By far the most interesting part of designing any circuit is the time that comes after it was made to wrok as required electrically, the gross mistakes had been taken out, the usual normal operating ptoblems were sorted out, and only prime quality parts had been used, Yet it fell short of the design objective and sounded just a bit above average. One of the ways to combat this problem is to simply try using other parts, even the unlikely ones, to see what happens. For years, I as many others orientated myself by buying parts which were supposed to be well neight perfect - and costly. A typical example would be Miller capacitance compensation caps. For a long time, the default type of capacitor used here were quality silver mica. I found that in many cases, styroflex would do just as much for a lot less money.

Ceramic caps were frowned upon. Their use was "allowed" only in FM tuners and similar HF devices.

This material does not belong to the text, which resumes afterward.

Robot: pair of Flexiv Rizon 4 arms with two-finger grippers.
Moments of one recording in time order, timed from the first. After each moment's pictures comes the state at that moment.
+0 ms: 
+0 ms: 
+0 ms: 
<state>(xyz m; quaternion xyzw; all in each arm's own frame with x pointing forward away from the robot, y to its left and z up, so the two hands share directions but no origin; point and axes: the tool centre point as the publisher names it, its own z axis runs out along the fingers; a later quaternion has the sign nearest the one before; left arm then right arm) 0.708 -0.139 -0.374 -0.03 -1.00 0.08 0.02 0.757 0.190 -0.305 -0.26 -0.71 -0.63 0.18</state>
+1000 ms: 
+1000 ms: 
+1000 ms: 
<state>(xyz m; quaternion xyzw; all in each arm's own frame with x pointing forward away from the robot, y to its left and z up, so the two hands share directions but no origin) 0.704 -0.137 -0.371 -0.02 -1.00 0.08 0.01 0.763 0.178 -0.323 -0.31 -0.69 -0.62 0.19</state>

Then I literally stumbled on a series of multilayer ceracim caps from Siemens, with an outrageous price for a goddam ceramic cap. Until I replaced the suilver mica caps I was using with them, which left me wondering what the hell was going on, because I was getting a better sound. Not radically so, but audibly better, clearer and subjectively faster. Yet my measurements were essentially the same, off by say 0.01% for THD and IM.

It turned out that these were brand new technology caps just introduced by Siemens, and the prices were like 10 times (!!!) the prices of regular ceramic caps. This sort of thing happens because manufacturers are always introducing new parts of variants of existing parts and are not always loud when doing so.

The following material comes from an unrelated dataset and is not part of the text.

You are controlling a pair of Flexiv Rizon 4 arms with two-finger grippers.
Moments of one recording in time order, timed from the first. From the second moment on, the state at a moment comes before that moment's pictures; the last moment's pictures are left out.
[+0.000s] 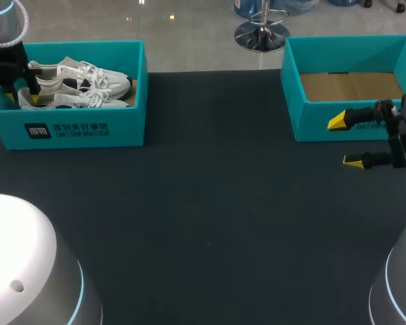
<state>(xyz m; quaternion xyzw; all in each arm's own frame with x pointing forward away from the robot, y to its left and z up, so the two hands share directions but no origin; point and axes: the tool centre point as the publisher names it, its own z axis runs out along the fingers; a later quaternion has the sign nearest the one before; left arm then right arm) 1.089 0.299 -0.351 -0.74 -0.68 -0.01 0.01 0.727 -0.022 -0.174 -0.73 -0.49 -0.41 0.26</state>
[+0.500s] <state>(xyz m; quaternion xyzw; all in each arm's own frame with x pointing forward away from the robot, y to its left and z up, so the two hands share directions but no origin) 1.092 0.304 -0.370 -0.74 -0.67 0.00 0.02 0.727 -0.022 -0.174 -0.73 -0.49 -0.41 0.26</state>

Now, the fundametal designer of a device has no time to investigate such perhaps oddball variatons on his theme, and that's what the twek group should be doing. Initially, they will cost money, but if they are worth thir salt, they will turn good products into excellent one and could soon become a welcome option. I am, in fact, suggesting, what many tweakers do anyway, but I don't leave it up to them, I have my own group of tweakers who do it right off the bat. Experimeting should include even the not very likely groups of products, simply because you never know what will actualy work best in any particular design until you try it on a live model.

In essence, this is an extension of the product development process which should cover some ground the designer simply had no time for. And they should be freed from cost considerations the designer was bound by. Obviously, they should be able to prove to the designer that they really did some improvement before the product is released.
 
Yes, bootstrapped cascode, BF862 and ~PN4391. Mostly eliminates the variable voltage across the BF862, and with it various distortions, while also lowering Vds to about 4V and reducing dissipation and signal-induced dissipation shifts. The current source loading of the source and light loading by the op amp input means 862 Cgs is also rendered of little effect.

It eats up common-mode range, but for phono is not a concern.

Borbely has done this sort of cascoding with 2SK170s and 2SK246 parts.

http://www.diyaudio.com/forums/digi...ng-new-ess-vout-dac-es9022-7.html#post2867664

Just remove the passive filter.

Patrick
 
This is how we used dual jfets with a 5534 to make a very good sounding IC replacement.
We used Toshiba, but the BF862 pair might be even better. Watch out for too much noise from the second stage. This can be minimized by increasing the external load resistors (and proportionally reducing the jfet current) as much as possible to get maximum input stage gain. There is an uneasy compromise that can usually work well. Dave Wilson bought dozens from us for his WAMM ultra speaker frequency equalizer, back in the late '80's. If it was good enough for him, it will work for almost anyone here.
 
Attached is one designers jfet/ne5534 implementation?
I posted it one time in a diyaudio thread and one person commented that it can't be any good for audio, it is only good for a THD analyzer use :)
One day I will lay it out in smt to give it a try. It so hard to judge the differences between these low THD designs.